DESCRIPTION OF THE TASK:
Set down, exactly, every line from the top of the listing through the one holding "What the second".

DATASET EXCERPT:
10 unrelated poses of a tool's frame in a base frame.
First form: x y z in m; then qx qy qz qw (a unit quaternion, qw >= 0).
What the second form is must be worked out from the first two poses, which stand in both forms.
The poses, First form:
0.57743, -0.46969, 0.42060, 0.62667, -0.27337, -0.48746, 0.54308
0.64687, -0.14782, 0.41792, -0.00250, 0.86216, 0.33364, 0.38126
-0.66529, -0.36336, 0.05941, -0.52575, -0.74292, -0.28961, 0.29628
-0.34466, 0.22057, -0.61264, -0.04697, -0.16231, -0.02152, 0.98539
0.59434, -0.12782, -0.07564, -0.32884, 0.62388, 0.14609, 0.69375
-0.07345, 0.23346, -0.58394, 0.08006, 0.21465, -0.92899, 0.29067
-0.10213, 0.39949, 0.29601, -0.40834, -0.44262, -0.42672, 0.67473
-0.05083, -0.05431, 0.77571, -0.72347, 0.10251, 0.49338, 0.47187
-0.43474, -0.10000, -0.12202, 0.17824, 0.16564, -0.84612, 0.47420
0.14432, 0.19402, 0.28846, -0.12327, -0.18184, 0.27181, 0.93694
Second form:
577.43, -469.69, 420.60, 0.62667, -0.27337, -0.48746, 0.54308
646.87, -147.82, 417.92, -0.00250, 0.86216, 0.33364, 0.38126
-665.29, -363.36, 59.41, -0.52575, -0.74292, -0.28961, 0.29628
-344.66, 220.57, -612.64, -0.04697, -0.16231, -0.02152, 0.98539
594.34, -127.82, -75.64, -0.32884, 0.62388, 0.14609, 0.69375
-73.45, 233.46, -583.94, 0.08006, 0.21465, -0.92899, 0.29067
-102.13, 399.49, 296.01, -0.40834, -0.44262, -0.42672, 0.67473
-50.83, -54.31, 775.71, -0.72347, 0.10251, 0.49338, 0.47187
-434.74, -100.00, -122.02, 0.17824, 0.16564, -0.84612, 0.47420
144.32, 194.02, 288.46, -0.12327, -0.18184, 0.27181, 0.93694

RESPONSE AREA:
10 unrelated poses of a tool's frame in a base frame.
First form: x y z in m; then qx qy qz qw (a unit quaternion, qw >= 0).
What the second form is must be worked out from the first two poses, which stand in both forms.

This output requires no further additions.